A corner case arises when multiple setters are called in a tuple assignment:
```
(x.Prop1, x.Prop2) = (0, 1)
```
In this case, we cannot associate the assignment with both `x.set_Prop1()` and
`x.set_Prop2()`, so we instead revert to using the underlying member accesses as
before.
Data flow nodes for expressions do not take CFG splitting into account. Example:
```
if (b)
x = tainted;
x = x.ToLower();
if (!b)
Use(x);
```
Flow is incorrectly reported from `tainted` to `x` in `Use(x)`, because the step
from `tainted` to `x.ToLower()` throws away the information that `b = true`.

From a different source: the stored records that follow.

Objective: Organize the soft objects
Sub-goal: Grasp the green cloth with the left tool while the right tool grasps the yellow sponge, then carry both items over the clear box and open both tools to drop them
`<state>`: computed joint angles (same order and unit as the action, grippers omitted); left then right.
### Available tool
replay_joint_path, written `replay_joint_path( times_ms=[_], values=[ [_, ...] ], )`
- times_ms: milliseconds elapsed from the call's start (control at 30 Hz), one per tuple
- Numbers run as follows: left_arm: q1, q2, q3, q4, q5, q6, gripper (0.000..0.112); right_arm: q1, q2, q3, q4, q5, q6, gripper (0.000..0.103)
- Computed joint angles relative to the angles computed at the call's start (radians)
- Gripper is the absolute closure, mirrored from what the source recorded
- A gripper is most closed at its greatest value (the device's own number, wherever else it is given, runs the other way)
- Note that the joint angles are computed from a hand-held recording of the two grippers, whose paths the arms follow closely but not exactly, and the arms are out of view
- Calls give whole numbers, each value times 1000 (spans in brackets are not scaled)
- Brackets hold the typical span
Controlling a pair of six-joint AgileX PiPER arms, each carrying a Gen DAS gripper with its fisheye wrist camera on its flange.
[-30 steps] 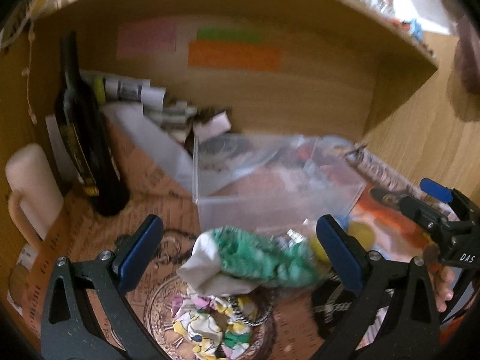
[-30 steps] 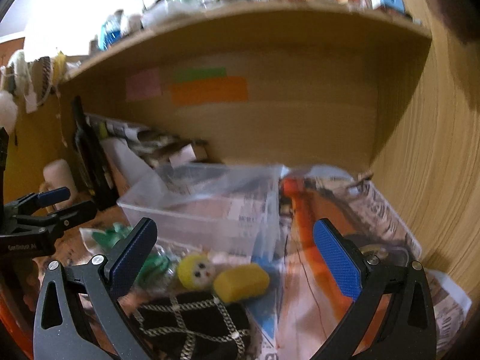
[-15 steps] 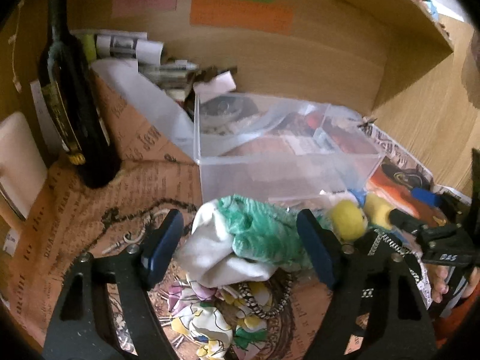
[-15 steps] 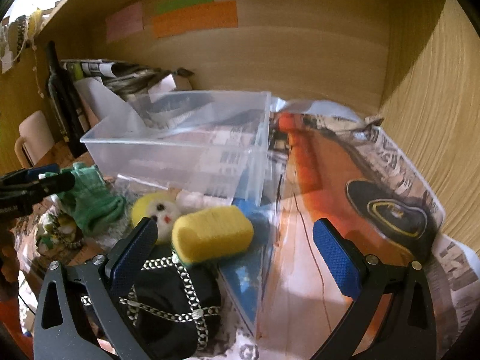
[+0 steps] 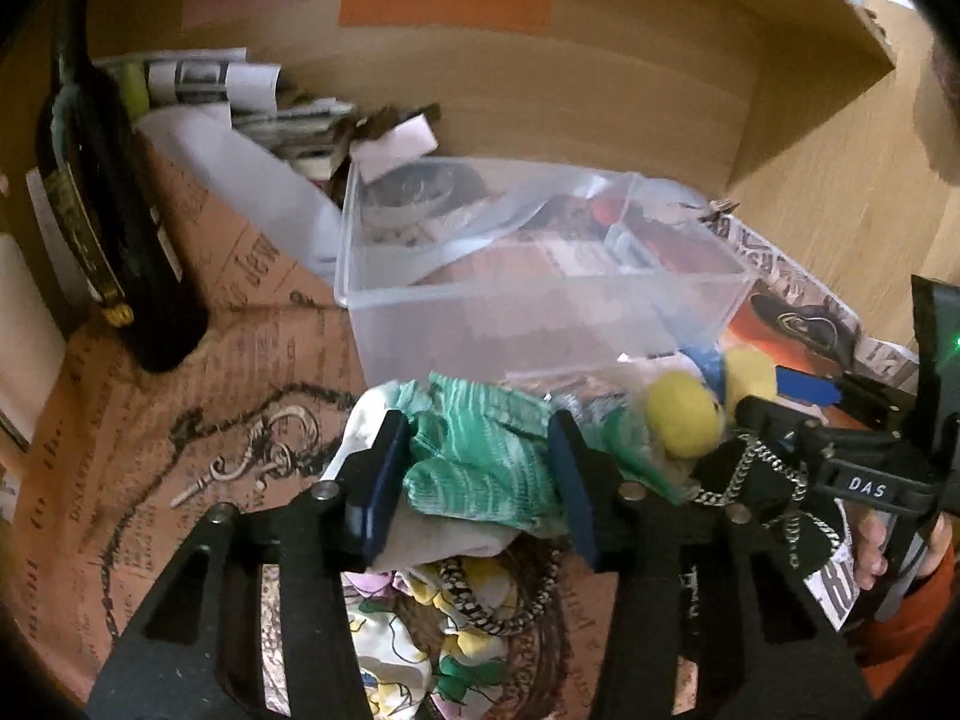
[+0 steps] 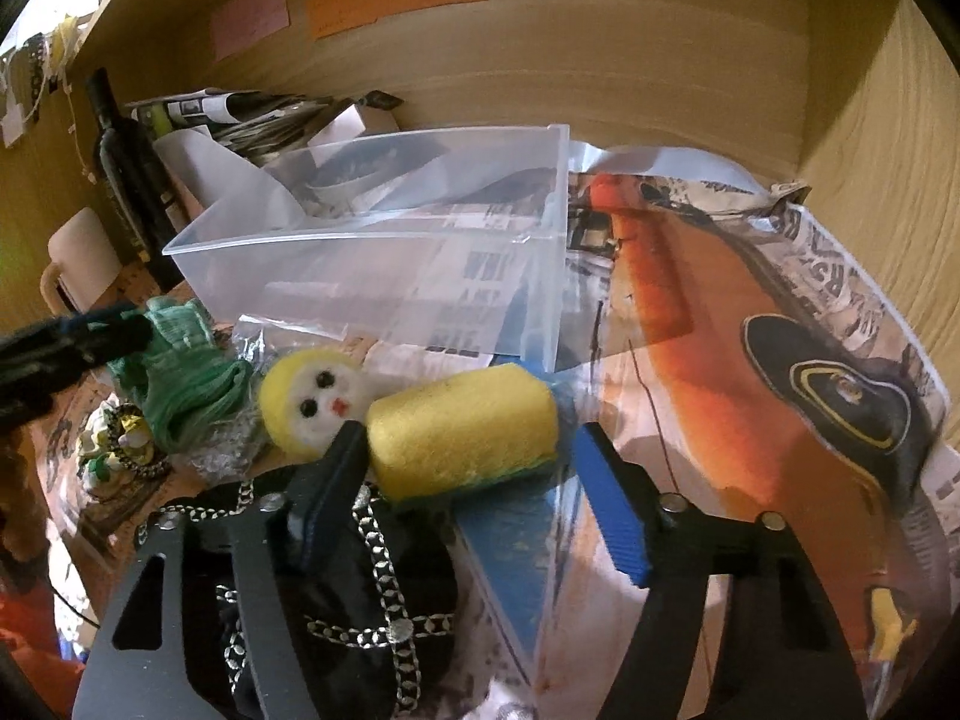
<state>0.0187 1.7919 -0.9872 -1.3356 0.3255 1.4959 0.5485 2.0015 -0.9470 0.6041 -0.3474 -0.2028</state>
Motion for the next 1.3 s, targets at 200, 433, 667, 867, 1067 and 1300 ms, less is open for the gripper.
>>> replay_joint_path(
  times_ms=[200,433,667,867,1067,1300],
  values=[
    [9,-10,32,-131,5,117,81,0,-5,25,-54,-41,62,50],
    [26,-60,41,-157,41,151,94,30,-55,83,6,-129,15,51],
    [29,-130,59,-256,55,246,96,59,-128,133,44,-213,-29,51],
    [25,-160,29,-329,61,309,96,65,-166,118,44,-238,-59,51],
    [9,-119,-55,-364,39,312,96,74,-173,57,39,-254,-110,51],
    [6,-18,-219,-139,11,49,96,54,-126,-77,82,-179,-216,51]
  ],
)
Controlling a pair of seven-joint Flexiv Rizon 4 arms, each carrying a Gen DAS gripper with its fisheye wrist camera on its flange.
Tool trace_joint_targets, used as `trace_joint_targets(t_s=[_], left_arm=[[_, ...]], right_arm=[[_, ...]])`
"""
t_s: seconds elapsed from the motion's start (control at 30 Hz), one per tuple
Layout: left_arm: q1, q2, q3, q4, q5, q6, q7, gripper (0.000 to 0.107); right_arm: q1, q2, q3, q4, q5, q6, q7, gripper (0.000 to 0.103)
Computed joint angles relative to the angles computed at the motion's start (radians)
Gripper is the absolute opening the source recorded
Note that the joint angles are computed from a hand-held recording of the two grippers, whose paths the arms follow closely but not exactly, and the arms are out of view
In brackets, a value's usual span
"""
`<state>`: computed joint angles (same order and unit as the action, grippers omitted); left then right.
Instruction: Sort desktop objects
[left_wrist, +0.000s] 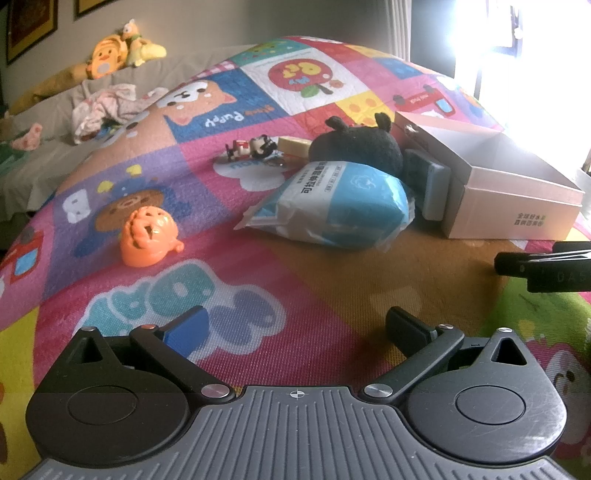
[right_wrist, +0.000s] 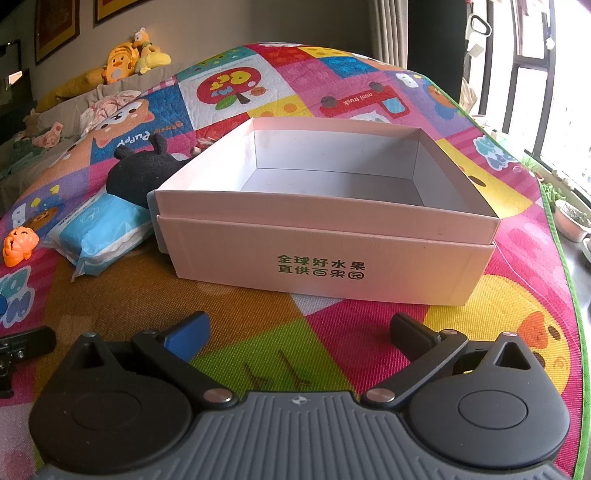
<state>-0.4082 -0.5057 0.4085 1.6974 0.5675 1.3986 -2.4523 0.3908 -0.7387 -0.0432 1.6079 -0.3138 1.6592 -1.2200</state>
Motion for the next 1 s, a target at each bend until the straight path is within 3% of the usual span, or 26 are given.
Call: trace_joint_targets(t_s=[0.13,0.2,0.3,0.53,0.6,0.8,0.9,1.0], left_arm=[[0.017,0.005,-0.021,0.002,-0.010,-0.006,0.025,0.103],[0.043,0.006,-0.047,0.006,-0.029,0.000,0.057,0.103],[0.075,0.017,-0.084,0.023,-0.072,-0.001,0.121,0.103],[0.110,0.023,-0.117,0.054,-0.147,0.040,0.243,0.103],[0.136,0.024,-0.140,0.079,-0.175,0.101,0.286,0.103],[0.006,-0.050,0.024,-0.010,-0.168,0.177,0.310,0.103],[-0.065,-0.131,0.117,-0.113,-0.159,0.158,0.360,0.103],[-0.079,-0.193,0.149,-0.189,-0.184,0.124,0.415,0.103]], right_arm=[[0.002,0.007,0.001,0.005,0.009,-0.009,0.011,0.103],[0.021,0.029,-0.013,0.004,0.010,-0.083,0.008,0.103],[0.117,0.044,-0.138,0.047,-0.012,-0.066,0.111,0.103],[0.098,0.057,-0.114,0.042,-0.054,-0.117,0.160,0.103],[0.093,0.057,-0.110,0.042,-0.065,-0.118,0.169,0.103],[0.105,0.055,-0.132,0.056,-0.081,-0.080,0.200,0.103],[0.108,0.054,-0.138,0.057,-0.082,-0.074,0.205,0.103],[0.105,0.054,-0.135,0.057,-0.083,-0.074,0.205,0.103]])
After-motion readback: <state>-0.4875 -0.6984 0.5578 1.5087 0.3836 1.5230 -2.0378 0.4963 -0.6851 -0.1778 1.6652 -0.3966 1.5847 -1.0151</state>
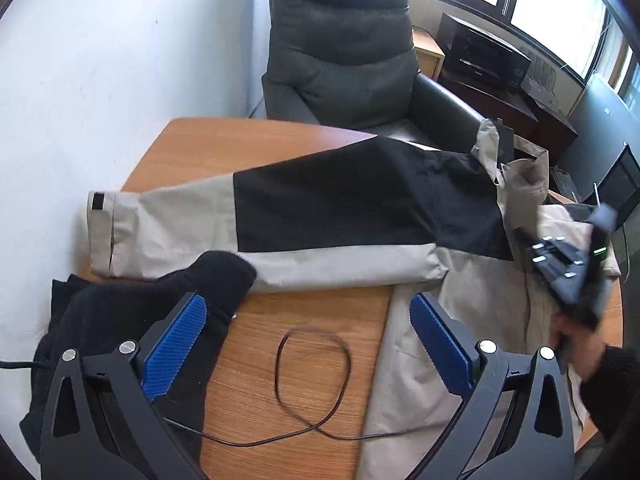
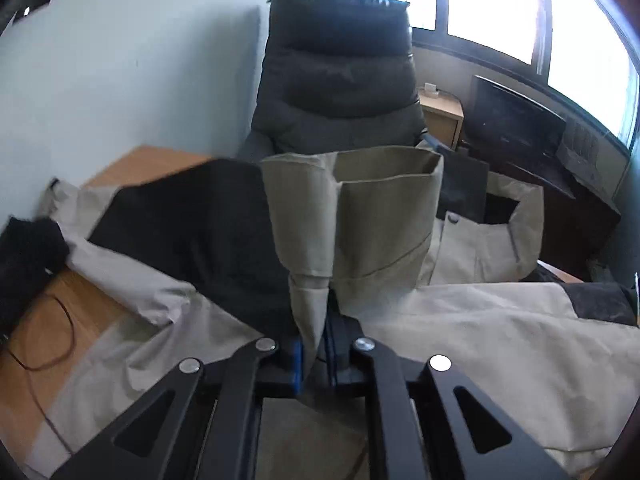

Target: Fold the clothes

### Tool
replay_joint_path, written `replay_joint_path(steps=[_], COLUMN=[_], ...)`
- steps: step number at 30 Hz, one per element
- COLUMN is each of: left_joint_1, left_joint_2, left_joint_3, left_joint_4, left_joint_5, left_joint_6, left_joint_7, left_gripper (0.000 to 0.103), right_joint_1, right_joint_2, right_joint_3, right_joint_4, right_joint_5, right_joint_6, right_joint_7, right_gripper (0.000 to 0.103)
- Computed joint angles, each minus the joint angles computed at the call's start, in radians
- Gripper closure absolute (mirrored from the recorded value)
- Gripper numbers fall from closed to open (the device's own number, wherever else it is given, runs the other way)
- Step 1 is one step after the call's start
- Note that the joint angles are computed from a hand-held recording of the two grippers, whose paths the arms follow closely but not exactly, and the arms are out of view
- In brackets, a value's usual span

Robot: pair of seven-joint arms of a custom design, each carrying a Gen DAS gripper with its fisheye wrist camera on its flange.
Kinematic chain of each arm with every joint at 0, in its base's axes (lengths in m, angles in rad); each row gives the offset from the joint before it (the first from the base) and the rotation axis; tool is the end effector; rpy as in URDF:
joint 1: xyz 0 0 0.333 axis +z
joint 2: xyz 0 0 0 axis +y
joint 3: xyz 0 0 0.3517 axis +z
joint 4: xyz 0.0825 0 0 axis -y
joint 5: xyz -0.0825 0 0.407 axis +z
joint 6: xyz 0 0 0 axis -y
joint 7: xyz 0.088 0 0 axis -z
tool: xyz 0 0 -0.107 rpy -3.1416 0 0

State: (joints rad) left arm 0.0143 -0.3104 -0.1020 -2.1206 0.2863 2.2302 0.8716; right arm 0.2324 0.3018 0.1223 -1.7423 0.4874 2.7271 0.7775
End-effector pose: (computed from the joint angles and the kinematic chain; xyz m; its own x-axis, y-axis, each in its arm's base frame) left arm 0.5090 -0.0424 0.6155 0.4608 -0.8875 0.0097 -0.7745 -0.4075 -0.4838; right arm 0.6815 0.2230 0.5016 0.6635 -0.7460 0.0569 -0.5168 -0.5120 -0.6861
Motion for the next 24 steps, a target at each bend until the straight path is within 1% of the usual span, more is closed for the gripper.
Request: replay_joint_path(steps=[1,2,3,5,8,9,10,12,13,14,15,16,17,20,21,22,23,24], left_joint_1=[-0.002,-0.002,-0.001,0.002,0.011,0.013,0.013,0.005,-0.001,-0.012,-0.024,-0.037,-0.048,-0.069,-0.069,-0.067,-0.064,-0.07], left_joint_2=[-0.006,-0.013,-0.021,-0.033,-0.034,-0.023,-0.01,0.027,0.051,0.081,0.112,0.147,0.184,0.331,0.394,0.459,0.526,0.596], left_joint_3=[0.006,0.01,0.014,0.024,0.034,0.034,0.034,0.033,0.031,0.031,0.03,0.032,0.033,0.011,-0.007,-0.027,-0.048,-0.057], left_joint_4=[-0.01,-0.018,-0.024,-0.031,-0.022,-0.007,0.009,0.047,0.071,0.101,0.132,0.164,0.198,0.322,0.37,0.423,0.482,0.537], left_joint_5=[-0.007,-0.008,-0.01,-0.023,-0.035,-0.034,-0.035,-0.045,-0.052,-0.073,-0.098,-0.144,-0.194,-0.37,-0.405,-0.436,-0.454,-0.432], left_joint_6=[0.007,0.01,0.013,0.03,0.067,0.073,0.08,0.107,0.119,0.141,0.163,0.191,0.218,0.295,0.3,0.301,0.296,0.279], left_joint_7=[0.014,0.029,0.043,0.06,0.077,0.088,0.101,0.144,0.17,0.205,0.242,0.284,0.328,0.486,0.52,0.553,0.575,0.555], left_gripper=[0.0,0.0,0.0,0.0,0.0,0.0,0.0,0.0,0.0,0.0,0.0,0.0,0.0,0.0,0.0,0.0,0.0,0.0], right_joint_1=[0.028,0.054,0.072,0.071,0.04,0.022,0.008,-0.011,-0.022,-0.043,-0.068,-0.081,-0.086,-0.099,-0.107,-0.123,-0.144,-0.167], right_joint_2=[0.002,0.004,0.006,-0.001,-0.031,-0.047,-0.062,-0.088,-0.102,-0.13,-0.174,-0.216,-0.252,-0.333,-0.343,-0.334,-0.315,-0.285], right_joint_3=[-0.017,-0.036,-0.05,-0.042,-0.009,0.005,0.013,0.015,0.015,0.018,0.017,0.004,-0.018,-0.092,-0.112,-0.127,-0.144,-0.166], right_joint_4=[-0.028,-0.044,-0.051,-0.065,-0.094,-0.113,-0.124,-0.128,-0.128,-0.141,-0.169,-0.197,-0.232,-0.337,-0.367,-0.398,-0.418,-0.423], right_joint_5=[-0.055,-0.115,-0.167,-0.205,-0.182,-0.15,-0.115,-0.043,0.004,0.086,0.194,0.283,0.323,0.33,0.293,0.186,0.058,-0.086], right_joint_6=[0.04,0.058,0.05,0.015,-0.033,-0.04,-0.057,-0.115,-0.142,-0.155,-0.16,-0.158,-0.13,0.002,0.061,0.143,0.208,0.245], right_joint_7=[0.013,0.034,0.051,0.032,-0.067,-0.12,-0.16,-0.2,-0.223,-0.272,-0.345,-0.408,-0.446,-0.513,-0.518,-0.481,-0.425,-0.352], right_gripper=[0.094,0.094,0.094,0.093,0.093,0.092,0.089,0.078,0.063,0.047,0.038,0.023,0.013,0.012,0.012,0.012,0.014,0.016])
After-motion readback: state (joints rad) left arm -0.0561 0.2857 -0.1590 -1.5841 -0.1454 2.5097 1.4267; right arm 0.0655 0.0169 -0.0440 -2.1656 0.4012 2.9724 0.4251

The solution is to remember the splitting in data flow expression nodes, that is,
to represent the exact control flow node instead of just the expression. With that
we get flow from `tainted` to `[b = true] x.ToLower()`, but not from `tainted` to
`[b = false] x.ToLower()`.
The data flow API remains unchanged, but in order for analyses to fully benefit from
CFG splitting, sanitizers in particular should be CFG-based instead of expression-based:
```
if (b)
x = tainted;
if (IsInvalid(x))
return;
Use(x);
```
If the call to `IsInvalid()` is a sanitizer, then defining an expression node to be
a sanitizer using `GuardedExpr` will be too conservative (`x` in `Use(x)` is in fact
not guarded). However, `[b = true] x` in `[b = true] Use(x)` is guarded, and to help
defining guard-based sanitizers, the class `GuardedDataFlowNode` has been introduced.